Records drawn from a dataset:
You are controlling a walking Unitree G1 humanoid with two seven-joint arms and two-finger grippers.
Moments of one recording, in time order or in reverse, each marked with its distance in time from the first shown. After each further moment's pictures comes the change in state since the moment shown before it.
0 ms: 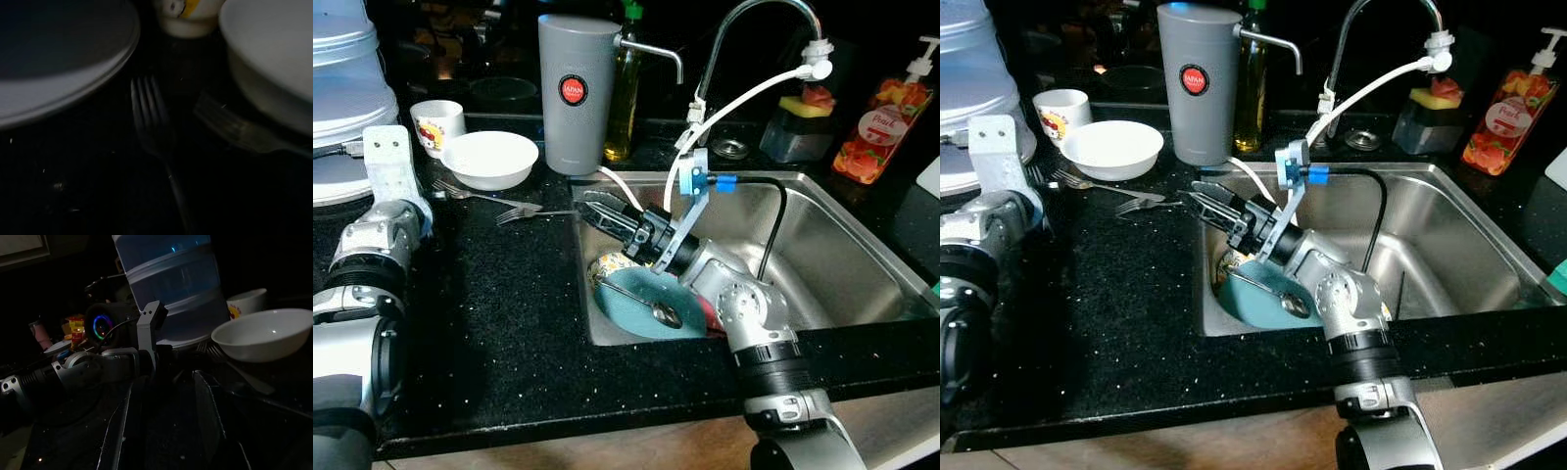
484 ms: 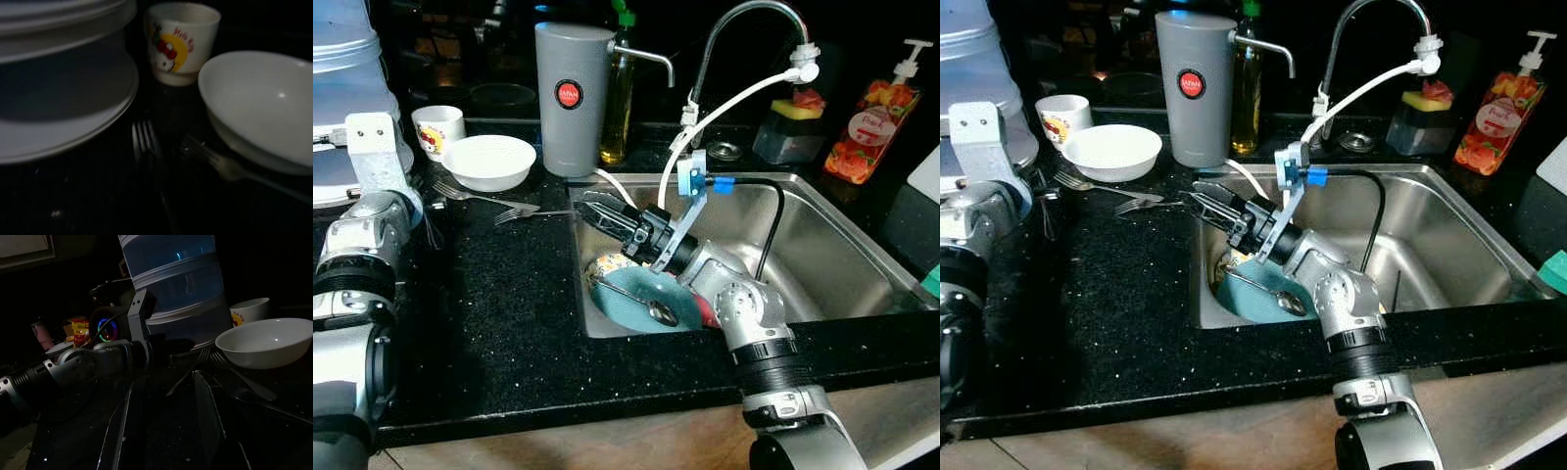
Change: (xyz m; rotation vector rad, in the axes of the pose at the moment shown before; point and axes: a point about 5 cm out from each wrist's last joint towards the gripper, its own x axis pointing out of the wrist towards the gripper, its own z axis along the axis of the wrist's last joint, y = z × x) left arm -0.006 0.003 0.026 -0.028 -0.137 -0.052; right arm 0.004 -0.003 0.001 -0.010 -0.010 0.005
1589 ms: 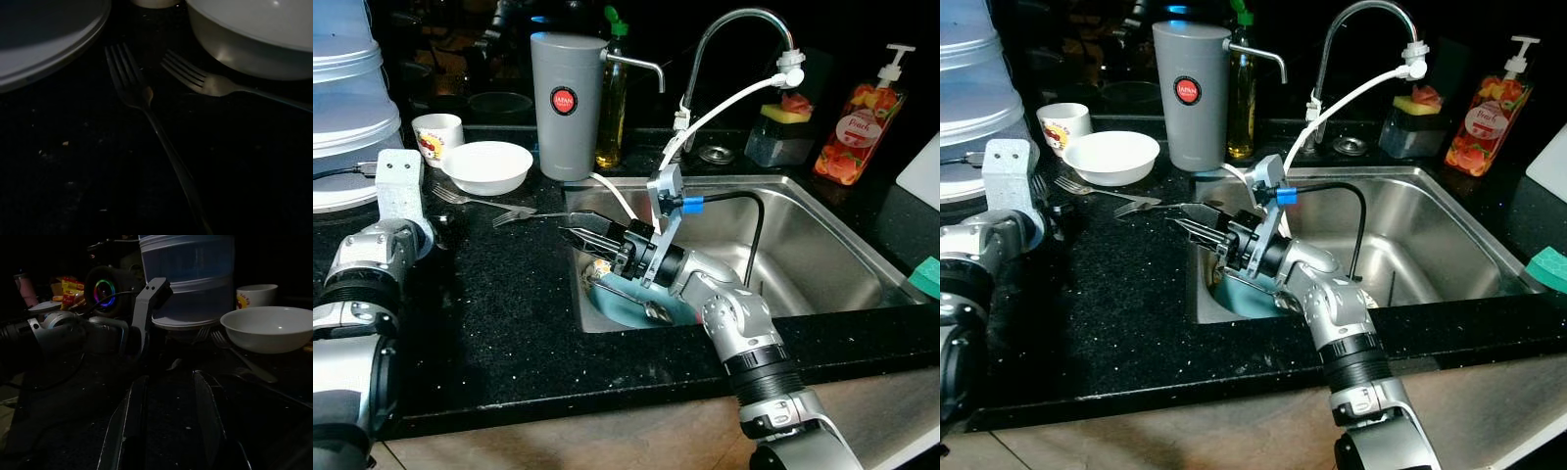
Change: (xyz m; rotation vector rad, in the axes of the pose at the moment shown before) left arm -0.003 0.001 -0.046 0.037 0.263 -0.061; right arm 0.002 0.004 -0.020 -0.137 0.133 0.016
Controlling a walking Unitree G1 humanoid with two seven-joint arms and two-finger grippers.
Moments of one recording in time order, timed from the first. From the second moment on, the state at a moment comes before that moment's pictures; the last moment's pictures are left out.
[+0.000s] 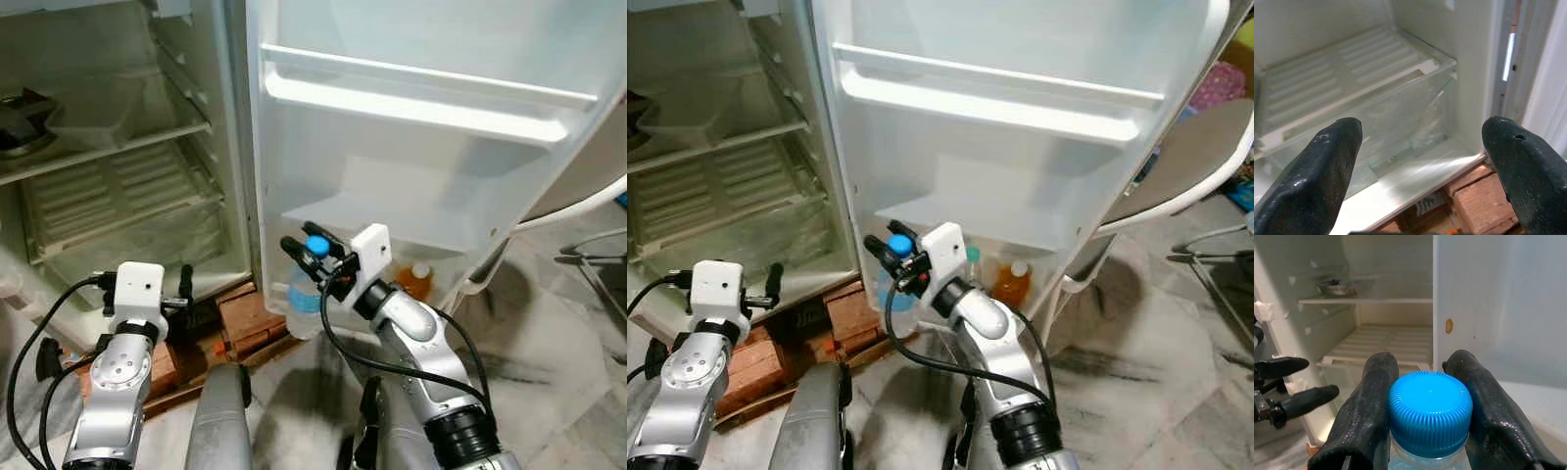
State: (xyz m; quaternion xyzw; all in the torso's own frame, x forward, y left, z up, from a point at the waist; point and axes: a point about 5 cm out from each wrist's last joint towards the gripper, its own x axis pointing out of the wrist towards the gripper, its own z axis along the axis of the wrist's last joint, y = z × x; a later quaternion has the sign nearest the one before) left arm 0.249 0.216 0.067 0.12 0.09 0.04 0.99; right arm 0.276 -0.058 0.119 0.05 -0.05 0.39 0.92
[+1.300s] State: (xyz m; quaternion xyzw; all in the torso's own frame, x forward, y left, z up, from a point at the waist) left arm 0.247 0.212 0.069 0.13 0.08 0.02 0.99; right arm 0.292 -0.066 0.121 0.02 -0.07 0.35 0.93
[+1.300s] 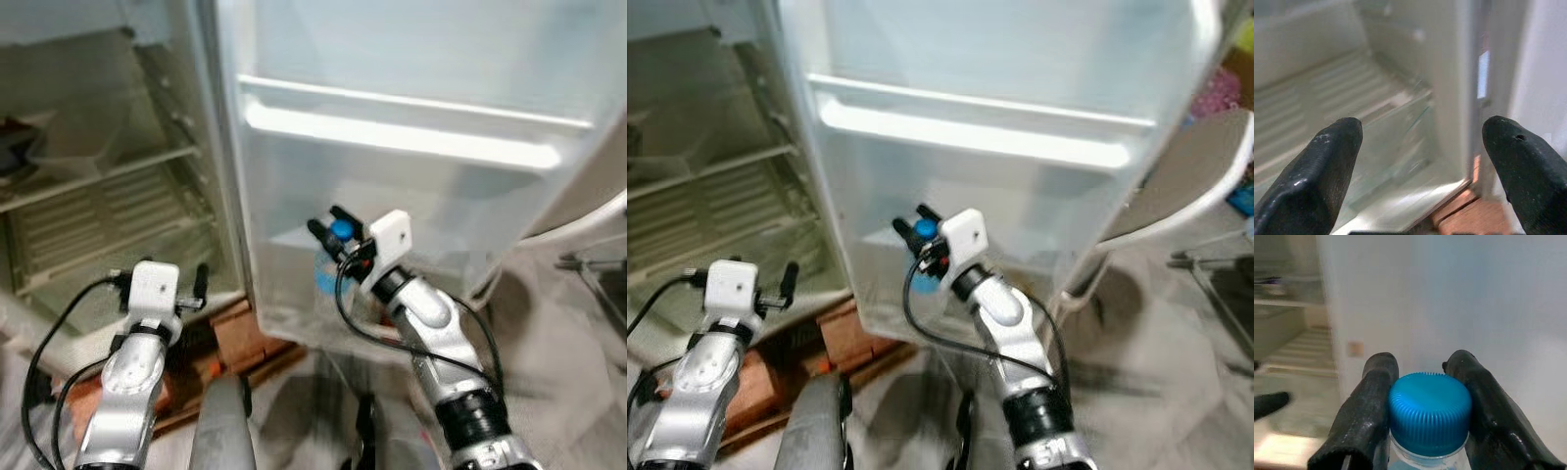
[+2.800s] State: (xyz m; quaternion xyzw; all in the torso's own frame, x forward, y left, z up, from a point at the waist) left arm 0.225 0.232 0.064 0.15 0.11 0.08 0.98; right arm 0.310 -0.024 0.146 -0.09 -0.21 0.40 0.89
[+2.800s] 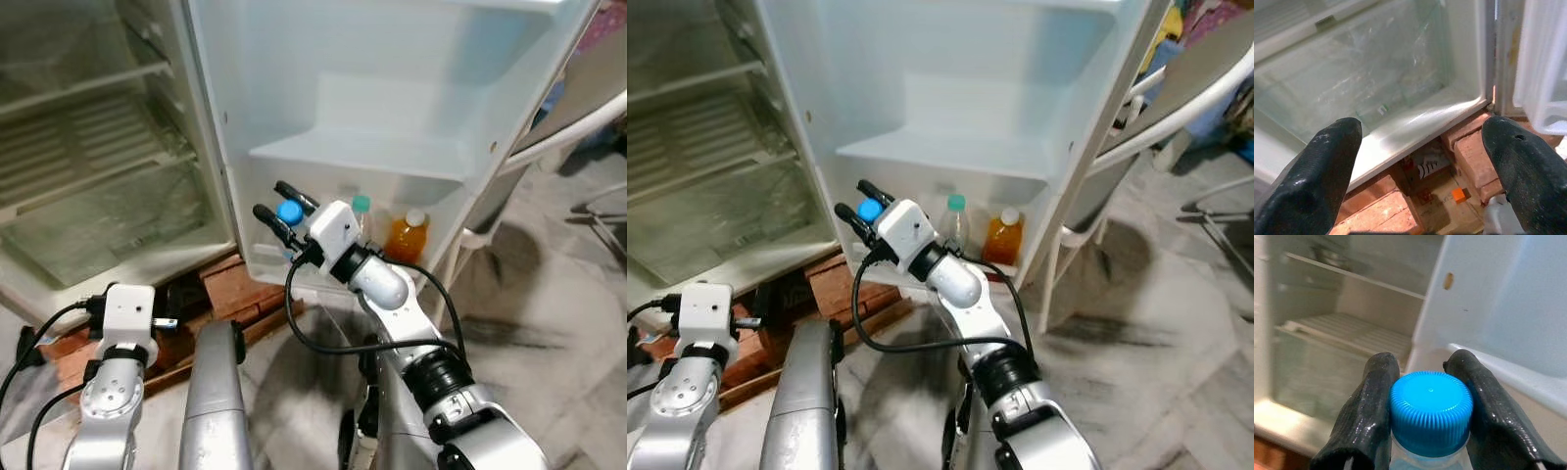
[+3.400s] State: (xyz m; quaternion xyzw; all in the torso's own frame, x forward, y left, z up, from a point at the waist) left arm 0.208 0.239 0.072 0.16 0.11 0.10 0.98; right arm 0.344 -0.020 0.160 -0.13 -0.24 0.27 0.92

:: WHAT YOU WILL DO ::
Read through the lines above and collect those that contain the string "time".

:: FINISHED TASK ::
Moments of one recording, in time order or in reverse, each marked with its distance in time from the first shown. After each further moment's pictures comes the change in state since the moment shown before it.
Moments of one recording in time order, timed from the first. From the second moment on, the state at a moment comes before that moment's pictures; the last moment's pictures are left out.

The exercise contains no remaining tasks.